◆ **Exercise goal**
Restate each line of the listing exactly, without carrying over any pictures.
Raw data START
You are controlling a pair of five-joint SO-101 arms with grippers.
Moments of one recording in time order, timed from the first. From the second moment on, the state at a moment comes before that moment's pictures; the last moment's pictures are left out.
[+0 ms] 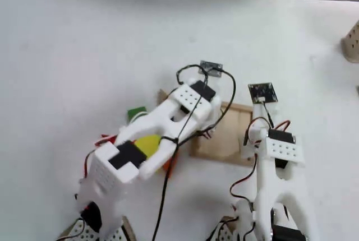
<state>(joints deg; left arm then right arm) 37.0 30.5 -7.2 74.5 30.0 8.5 -29.6 63.4 48.0 20.1</state>
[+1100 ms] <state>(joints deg) 7.8 0.0 9.9 80.4 15.5 8.5 -29.6 63.6 48.0 22.5</state>
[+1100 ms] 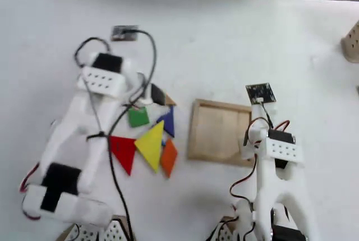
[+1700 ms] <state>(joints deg) -20.0 -17.5 51.3 53.4 3.5 -2.6 -29.5 47.6 59.7 16.2</state>
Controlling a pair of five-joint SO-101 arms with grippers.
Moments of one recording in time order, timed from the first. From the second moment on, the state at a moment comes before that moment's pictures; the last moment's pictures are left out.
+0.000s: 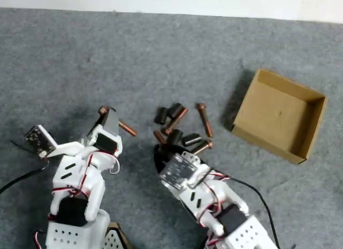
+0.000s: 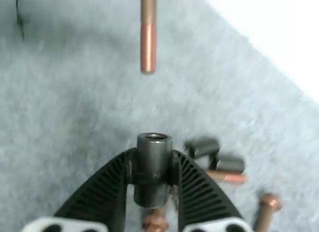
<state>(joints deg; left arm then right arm) 2.7 -101.7 85.6 35.3 54.5 -43.2 -99.9 96.0 30.8 24.7</state>
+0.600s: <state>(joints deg) 12.5 -101.8 83.6 43.2 54.5 -43.2 -104.1 96.0 34.9 24.7</state>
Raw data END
◆ **Response box**
You are controlling a pair of five-joint SO-101 arms with grippers.
Moments of one recording in time order, timed from the first. From the second moment on, the state at a moment comes before that moment's pictures; the last moment's pictures are left out.
[+0 ms] 
<state>(joints deg; left arm then right arm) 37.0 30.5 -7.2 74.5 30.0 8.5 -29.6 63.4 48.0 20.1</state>
[+1100 ms] <state>(joints deg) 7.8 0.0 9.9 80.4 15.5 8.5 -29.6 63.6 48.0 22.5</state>
[+1100 ms] 
[+1700 ms] <state>(joints deg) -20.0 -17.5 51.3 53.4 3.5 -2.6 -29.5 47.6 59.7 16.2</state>
Controlling a pair of five-joint SO-101 arms with grippers.
Moments of one recording in time order, timed from the first. From the second moment on, the state at a moment comes before that moment's pictures; the last moment's pictures are left out.
+0.000s: 
+0.000s: 
<state>(joints deg; left arm then right arm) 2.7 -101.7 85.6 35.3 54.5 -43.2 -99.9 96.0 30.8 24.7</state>
+0.600s: <state>(joints deg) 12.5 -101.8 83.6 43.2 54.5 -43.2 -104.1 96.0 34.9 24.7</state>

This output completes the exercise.